**WHAT YOU HAVE TO DO**
Pictures aside, can you reproduce the records word for word?

── RECORDS TO PROCESS

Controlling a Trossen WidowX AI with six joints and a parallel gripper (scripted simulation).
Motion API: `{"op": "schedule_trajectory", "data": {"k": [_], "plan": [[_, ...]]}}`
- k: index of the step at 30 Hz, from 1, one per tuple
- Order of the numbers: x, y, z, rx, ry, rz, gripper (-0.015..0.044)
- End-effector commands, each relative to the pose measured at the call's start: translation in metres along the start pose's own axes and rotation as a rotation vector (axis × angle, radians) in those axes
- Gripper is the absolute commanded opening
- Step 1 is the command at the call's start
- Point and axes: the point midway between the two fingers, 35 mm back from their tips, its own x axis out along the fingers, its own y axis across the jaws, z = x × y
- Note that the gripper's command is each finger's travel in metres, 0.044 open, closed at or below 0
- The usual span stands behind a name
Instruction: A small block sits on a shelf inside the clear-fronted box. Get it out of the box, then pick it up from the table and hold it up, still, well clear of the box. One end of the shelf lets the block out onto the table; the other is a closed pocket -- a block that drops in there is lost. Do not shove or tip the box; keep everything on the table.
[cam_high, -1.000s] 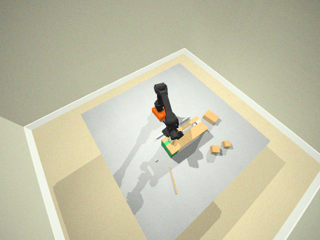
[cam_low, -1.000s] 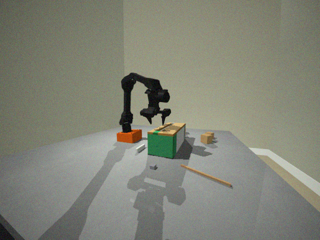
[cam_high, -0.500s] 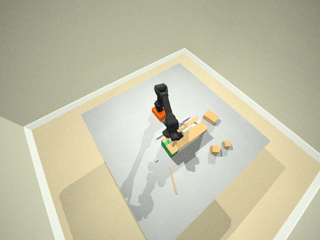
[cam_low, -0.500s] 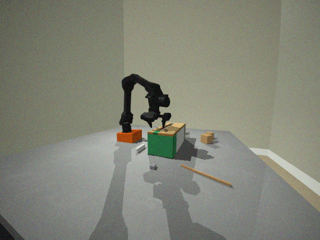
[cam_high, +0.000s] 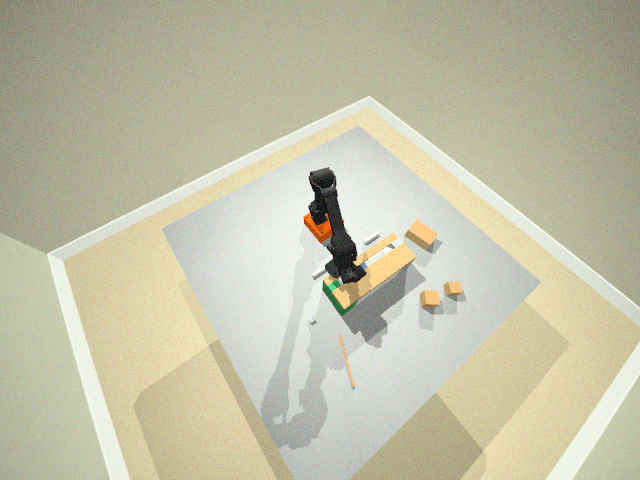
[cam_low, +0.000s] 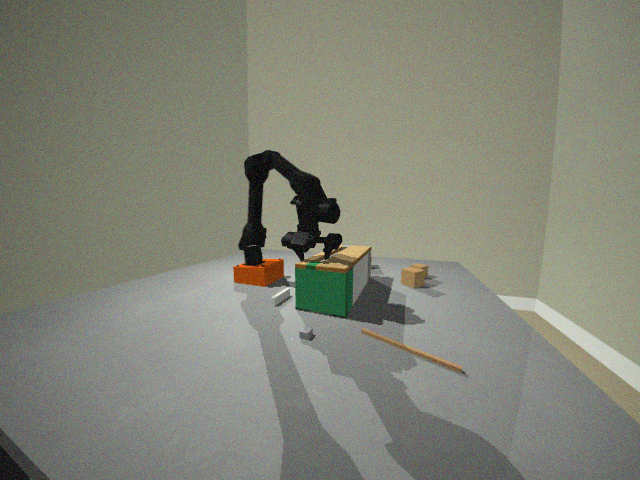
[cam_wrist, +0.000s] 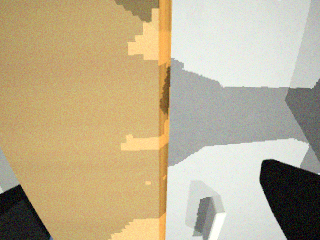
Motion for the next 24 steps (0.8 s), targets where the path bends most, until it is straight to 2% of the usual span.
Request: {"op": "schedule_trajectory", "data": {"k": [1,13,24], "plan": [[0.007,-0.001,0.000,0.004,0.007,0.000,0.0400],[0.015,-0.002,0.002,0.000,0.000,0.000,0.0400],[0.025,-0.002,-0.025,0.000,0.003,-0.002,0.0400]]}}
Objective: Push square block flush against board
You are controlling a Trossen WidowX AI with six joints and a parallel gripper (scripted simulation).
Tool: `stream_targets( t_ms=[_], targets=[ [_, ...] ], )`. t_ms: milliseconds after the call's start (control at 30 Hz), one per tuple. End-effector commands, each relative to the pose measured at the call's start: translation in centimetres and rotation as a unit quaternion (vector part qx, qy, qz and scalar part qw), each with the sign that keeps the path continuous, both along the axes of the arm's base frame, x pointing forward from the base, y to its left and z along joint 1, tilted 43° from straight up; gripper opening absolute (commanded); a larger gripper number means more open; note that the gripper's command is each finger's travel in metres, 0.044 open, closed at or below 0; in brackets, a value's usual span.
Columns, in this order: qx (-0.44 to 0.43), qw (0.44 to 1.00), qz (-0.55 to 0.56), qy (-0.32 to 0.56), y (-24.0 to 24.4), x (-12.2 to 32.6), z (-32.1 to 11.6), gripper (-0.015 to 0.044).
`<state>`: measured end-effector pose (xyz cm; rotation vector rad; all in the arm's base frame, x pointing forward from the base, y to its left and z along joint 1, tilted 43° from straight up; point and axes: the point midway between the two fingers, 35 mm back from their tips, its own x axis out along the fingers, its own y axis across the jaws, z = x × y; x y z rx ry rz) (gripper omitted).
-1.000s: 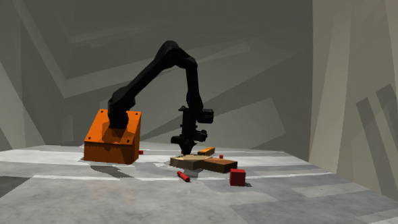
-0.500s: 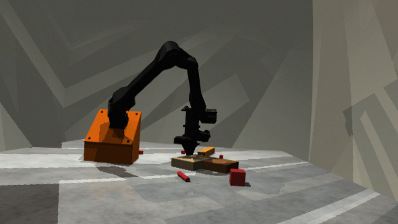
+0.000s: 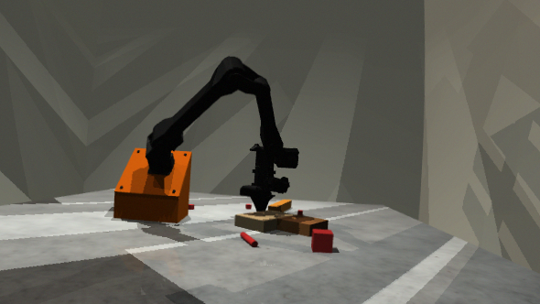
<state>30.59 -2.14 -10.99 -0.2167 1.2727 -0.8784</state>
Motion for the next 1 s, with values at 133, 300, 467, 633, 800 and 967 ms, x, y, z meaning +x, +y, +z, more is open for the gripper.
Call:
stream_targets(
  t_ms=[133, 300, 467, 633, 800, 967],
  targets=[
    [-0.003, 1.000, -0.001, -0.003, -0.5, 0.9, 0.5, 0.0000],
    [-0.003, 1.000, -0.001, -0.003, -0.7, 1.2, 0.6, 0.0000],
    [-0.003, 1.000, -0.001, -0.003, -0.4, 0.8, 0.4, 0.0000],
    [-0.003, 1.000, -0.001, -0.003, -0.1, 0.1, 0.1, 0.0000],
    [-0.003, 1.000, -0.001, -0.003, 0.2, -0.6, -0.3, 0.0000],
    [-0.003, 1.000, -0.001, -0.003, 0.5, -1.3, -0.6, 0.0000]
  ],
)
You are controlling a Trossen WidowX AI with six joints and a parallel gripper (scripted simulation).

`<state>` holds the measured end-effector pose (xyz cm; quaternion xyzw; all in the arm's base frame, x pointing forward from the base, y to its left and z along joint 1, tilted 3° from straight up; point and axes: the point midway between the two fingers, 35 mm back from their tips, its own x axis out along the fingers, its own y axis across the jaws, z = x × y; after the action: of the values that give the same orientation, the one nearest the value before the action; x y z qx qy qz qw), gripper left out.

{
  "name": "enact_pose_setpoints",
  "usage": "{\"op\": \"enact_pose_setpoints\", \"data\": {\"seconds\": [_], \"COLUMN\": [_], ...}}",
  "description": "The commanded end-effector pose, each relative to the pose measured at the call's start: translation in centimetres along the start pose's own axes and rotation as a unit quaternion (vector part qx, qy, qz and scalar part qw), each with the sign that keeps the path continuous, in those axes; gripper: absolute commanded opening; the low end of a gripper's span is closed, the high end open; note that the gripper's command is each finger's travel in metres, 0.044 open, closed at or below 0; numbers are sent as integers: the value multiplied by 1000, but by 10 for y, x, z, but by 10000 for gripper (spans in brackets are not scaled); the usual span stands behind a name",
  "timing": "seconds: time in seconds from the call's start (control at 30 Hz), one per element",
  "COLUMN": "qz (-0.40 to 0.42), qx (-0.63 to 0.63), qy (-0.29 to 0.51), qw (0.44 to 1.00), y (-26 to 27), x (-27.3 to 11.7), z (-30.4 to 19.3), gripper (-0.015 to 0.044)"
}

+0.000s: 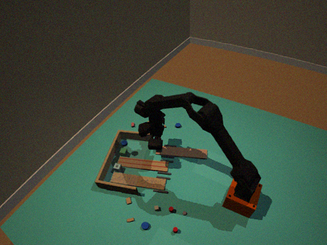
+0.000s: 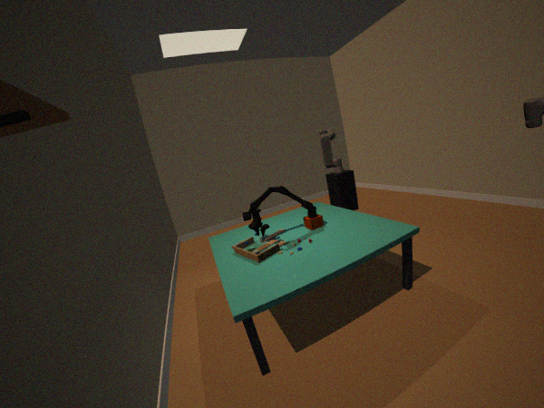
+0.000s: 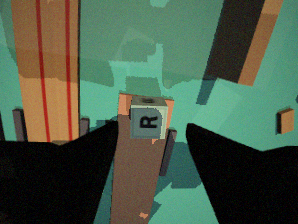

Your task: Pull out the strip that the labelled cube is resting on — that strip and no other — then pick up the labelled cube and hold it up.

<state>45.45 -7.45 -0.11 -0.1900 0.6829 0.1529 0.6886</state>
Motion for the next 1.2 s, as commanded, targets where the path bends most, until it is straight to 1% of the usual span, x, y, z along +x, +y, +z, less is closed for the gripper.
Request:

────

**EXERCISE SOLUTION**
Controlling a Trossen WidowX AI with six joints and a parallel gripper (scripted simulation).
Motion API: `{"op": "schedule_trajectory", "data": {"k": [_], "plan": [[_, ...]]}}`
- k: index of the step at 30 Hz, from 1, one per tuple
- Order of the numbers: x, y, z, rx, ry, rz, gripper (-0.015..0.044)
- End-effector commands, each relative to the pose measured at the call's start: translation in metres along the start pose's own axes and rotation as a rotation vector (axis × angle, radians) in those axes
- Gripper is the absolute commanded opening
- Step 1 is the command at the call's start
- Point and axes: the point midway between the two fingers, 35 mm back from their tips, its own x axis out along the fingers, its own y axis across the jaws, z = x × y
- Note that the gripper's command is each finger's travel in metres, 0.044 open, closed at or below 0
- The usual span stands behind a name
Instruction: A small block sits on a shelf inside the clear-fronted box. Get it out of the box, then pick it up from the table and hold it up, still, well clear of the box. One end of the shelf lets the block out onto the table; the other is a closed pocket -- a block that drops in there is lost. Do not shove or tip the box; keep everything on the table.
[cam_high, -1.000s] 
[cam_low, -1.000s] 
[cam_high, -0.500s] 
[cam_low, -0.500s] 
[cam_high, +0.000s] 
[cam_low, +0.000s] 
[cam_wrist, +0.000s] 
Motion for the next 24 steps (0.8 s), targets where the path bends most, until it is straight to 2% of the usual span.
Request: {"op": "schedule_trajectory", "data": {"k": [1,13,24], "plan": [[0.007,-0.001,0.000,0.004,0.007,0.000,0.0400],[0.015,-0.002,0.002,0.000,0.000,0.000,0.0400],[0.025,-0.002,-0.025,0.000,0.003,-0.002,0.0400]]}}
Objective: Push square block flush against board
You are controlling a Trossen WidowX AI with six joints and a parallel gripper (scripted simulation).
Tool: `stream_targets( t_ms=[_], targets=[ [_, ...] ], )`. t_ms: milliseconds after the call's start (control at 30 Hz), one per tuple. End-effector commands, each relative to the pose measured at the call's start: translation in centimetres and rotation as a unit quaternion (vector part qx, qy, qz and scalar part qw), each with the sign that keeps the path continuous, both along the axes of the arm's base frame, x pointing forward from the base, y to its left and z along joint 1, tilted 43° from straight up; gripper opening absolute (commanded); a larger gripper number means more open; note that the gripper's command is each finger's travel in metres, 0.044 open, closed at or below 0; in brackets, a value's usual span.
Columns, in this order: qx (-0.44 to 0.43), qw (0.44 to 1.00), qz (-0.55 to 0.56), qy (-0.32 to 0.56), y (-24.0 to 24.4), x (-12.2 to 32.6), z (-32.1 to 11.6), gripper (-0.015 to 0.044).
`<state>`: measured end-effector pose (xyz cm; rotation vector rad; all in the arm's base frame, x pointing forward from the base, y to its left and z along joint 1, tilted 43° from straight up; point and axes: the point midway between the two fingers, 35 mm back from their tips, its own x axis out along the fingers, its own y axis across the jaws, z = x × y; x y z rx ry rz) (gripper omitted).
-1.000s: 
-0.500s: 
+0.000s: 
<state>30.59 -2.14 -10.99 -0.2167 1.2727 -0.8784</state>
Motion for the next 1 s, with values at 133, 300, 467, 633, 800 and 967 ms, x, y, z meaning +x, +y, +z, more is open for the gripper.
Call:
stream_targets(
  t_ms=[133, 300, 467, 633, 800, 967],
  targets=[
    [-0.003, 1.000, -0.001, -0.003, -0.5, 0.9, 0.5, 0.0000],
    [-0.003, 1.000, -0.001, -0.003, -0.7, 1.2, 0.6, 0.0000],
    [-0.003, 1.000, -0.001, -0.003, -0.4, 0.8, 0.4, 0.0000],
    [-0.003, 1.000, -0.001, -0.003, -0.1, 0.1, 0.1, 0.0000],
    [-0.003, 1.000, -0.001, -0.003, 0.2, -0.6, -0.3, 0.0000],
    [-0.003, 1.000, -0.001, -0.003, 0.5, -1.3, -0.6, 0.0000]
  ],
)
You are controlling a Trossen WidowX AI with six joints and a parallel gripper (scripted simulation).

`<state>` holds the measured end-effector pose (xyz cm; quaternion xyzw; all in the arm's base frame, x pointing forward from the base, y to its left and z along joint 1, tilted 3° from straight up; point and axes: the point midway between the two fingers, 35 mm back from their tips, its own x axis out along the fingers, its own y axis across the jaws, z = x × y; after the action: of the values that give the same orientation, the one nearest the value before the action; x y z qx qy qz qw), gripper left out.

{
  "name": "enact_pose_setpoints",
  "usage": "{\"op\": \"enact_pose_setpoints\", \"data\": {\"seconds\": [_], \"COLUMN\": [_], ...}}",
  "description": "The commanded end-effector pose, each relative to the pose measured at the call's start: translation in centimetres along the start pose's own axes and rotation as a unit quaternion (vector part qx, qy, qz and scalar part qw), each with the sign that keeps the path continuous, in those axes; gripper: absolute commanded opening; the low end of a gripper's span is closed, the high end open; note that the gripper's command is each finger's travel in metres, 0.044 open, closed at or below 0; numbers are sent as integers: the value multiplied by 1000, but by 10 for y, x, z, but by 10000 for gripper (spans in brackets are not scaled); the usual span stands behind a name",
  "timing": "seconds: time in seconds from the call's start (control at 30 Hz), one per element",
  "COLUMN": "qz (-0.40 to 0.42), qx (-0.63 to 0.63), qy (-0.29 to 0.51), qw (0.44 to 1.00), y (-26 to 27), x (-27.3 to 11.7), z (-30.4 to 19.3), gripper (-0.015 to 0.044)"
}

+0.000s: 
+0.000s: 
+0.000s: 

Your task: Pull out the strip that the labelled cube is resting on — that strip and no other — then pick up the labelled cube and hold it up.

<state>45.45 -7.45 -0.11 -0.1900 0.6829 0.1529 0.6886</state>
Motion for the next 1.2 s, as commanded, targets where the path bends most, until it is straight to 1% of the usual span, x, y, z along +x, +y, +z, less is closed for the gripper.
Request:

What the exercise required is now done.